Quel est le métier le mieux payé dans le cinéma ?

Il n’existe pas de réponse unique, car les rémunérations dépendent du budget des productions, du statut (salarié, intermittent, indépendant), et de la notoriété. En pratique, les postes à forte responsabilité artistique ou économique figurent souvent parmi les mieux rémunérés.

  • Le producteur, lorsque le projet se finance et se diffuse largement.
  • Le réalisateur, lorsque la filmographie et la demande permettent de négocier.
  • Certains postes techniques très spécialisés, sur des productions à gros budget.

Sur des parcours orientés image, la spécialisation (stabilisation, optiques, conduite double opérateur, rigs véhicule) peut aussi améliorer la valeur marché, à condition d’être prouvée par des projets et une bande-démo.

Quel est le salaire d’un producteur de films ?

Le salaire d’un producteur varie fortement selon le type de production, la structure (société établie ou indépendante) et les mécanismes de financement. Sur des projets diffusés largement, la rémunération peut combiner salaire, frais de production et recettes.

À titre indicatif, certaines estimations de marché situent un minimum autour de 3 000 € bruts par mois, avec des niveaux pouvant monter vers 6 500 € bruts par mois pour des profils très expérimentés, selon les responsabilités et l’ampleur des projets. Ces ordres de grandeur restent variables et ne remplacent pas une analyse au cas par cas des contrats et des conventions applicables.

MoVI est-il adapté aux tournages légers et aux smartphones ?

MoVI couvre historiquement plusieurs usages, dont des configurations très légères.
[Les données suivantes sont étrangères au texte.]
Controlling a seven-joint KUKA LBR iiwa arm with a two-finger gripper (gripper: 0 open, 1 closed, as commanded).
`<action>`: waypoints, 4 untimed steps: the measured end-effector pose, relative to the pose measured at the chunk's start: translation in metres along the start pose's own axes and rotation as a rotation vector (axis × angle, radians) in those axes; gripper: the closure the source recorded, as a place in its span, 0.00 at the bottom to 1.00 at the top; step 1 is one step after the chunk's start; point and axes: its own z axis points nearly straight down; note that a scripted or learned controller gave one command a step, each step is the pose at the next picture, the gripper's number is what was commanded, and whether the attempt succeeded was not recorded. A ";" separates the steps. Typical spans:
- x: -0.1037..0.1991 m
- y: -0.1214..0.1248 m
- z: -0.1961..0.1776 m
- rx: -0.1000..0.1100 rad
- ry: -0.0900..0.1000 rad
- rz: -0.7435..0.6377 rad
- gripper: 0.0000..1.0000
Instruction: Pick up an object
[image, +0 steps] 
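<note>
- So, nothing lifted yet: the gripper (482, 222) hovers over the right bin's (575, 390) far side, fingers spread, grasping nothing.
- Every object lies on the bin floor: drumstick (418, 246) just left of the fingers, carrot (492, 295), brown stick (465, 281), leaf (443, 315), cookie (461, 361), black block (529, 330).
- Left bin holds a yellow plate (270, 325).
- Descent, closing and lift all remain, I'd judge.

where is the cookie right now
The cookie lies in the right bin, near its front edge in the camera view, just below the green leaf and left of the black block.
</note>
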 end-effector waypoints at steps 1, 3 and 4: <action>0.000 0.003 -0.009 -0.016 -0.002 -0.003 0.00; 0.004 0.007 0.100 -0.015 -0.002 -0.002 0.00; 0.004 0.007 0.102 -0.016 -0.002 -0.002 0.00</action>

L’enjeu principal n’est pas uniquement le poids, mais l’équilibrage réel du setup : smartphone, coque, optique additionnelle, filtre et micro peuvent dépasser les limites mécaniques ou déplacer fortement le centre de gravité.
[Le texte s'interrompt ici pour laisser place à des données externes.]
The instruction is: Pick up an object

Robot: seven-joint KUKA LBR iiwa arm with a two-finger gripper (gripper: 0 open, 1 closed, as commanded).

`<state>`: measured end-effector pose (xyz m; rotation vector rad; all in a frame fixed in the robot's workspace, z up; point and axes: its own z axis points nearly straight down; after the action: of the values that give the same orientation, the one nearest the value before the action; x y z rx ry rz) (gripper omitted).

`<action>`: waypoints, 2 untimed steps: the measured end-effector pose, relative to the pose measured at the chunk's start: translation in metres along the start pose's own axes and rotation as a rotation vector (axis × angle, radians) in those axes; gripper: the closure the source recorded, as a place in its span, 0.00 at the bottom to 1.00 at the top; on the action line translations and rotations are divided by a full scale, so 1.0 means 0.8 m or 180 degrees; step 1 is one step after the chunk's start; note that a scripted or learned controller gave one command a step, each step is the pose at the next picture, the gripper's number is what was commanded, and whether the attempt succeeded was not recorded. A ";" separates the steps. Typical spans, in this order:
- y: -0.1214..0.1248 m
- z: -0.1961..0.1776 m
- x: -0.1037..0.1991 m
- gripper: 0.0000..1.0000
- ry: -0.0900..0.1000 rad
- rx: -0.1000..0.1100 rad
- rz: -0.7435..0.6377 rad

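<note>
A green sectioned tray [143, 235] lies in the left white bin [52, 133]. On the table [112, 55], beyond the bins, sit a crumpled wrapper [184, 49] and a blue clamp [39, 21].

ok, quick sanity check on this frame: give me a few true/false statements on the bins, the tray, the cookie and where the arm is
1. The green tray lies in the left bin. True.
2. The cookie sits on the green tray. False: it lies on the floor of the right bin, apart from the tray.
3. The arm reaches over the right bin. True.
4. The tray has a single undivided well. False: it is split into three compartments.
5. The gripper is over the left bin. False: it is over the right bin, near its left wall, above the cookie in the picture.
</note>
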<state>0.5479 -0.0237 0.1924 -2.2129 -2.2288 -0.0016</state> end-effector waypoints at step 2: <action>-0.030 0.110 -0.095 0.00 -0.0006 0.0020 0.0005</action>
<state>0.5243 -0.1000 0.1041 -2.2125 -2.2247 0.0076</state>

Pour un usage léger, la priorité consiste à conserver un montage simple et reproductible, puis à tester la stabilité sur des mouvements concrets (marche, demi-tours, escaliers). Si la production vise surtout des contenus courts, un stabilisateur plus compact peut suffire ; si la production vise des mouvements plus exigeants et une conduite plus fine, l’écosystème MoVI et ses options de contrôle prennent plus de sens.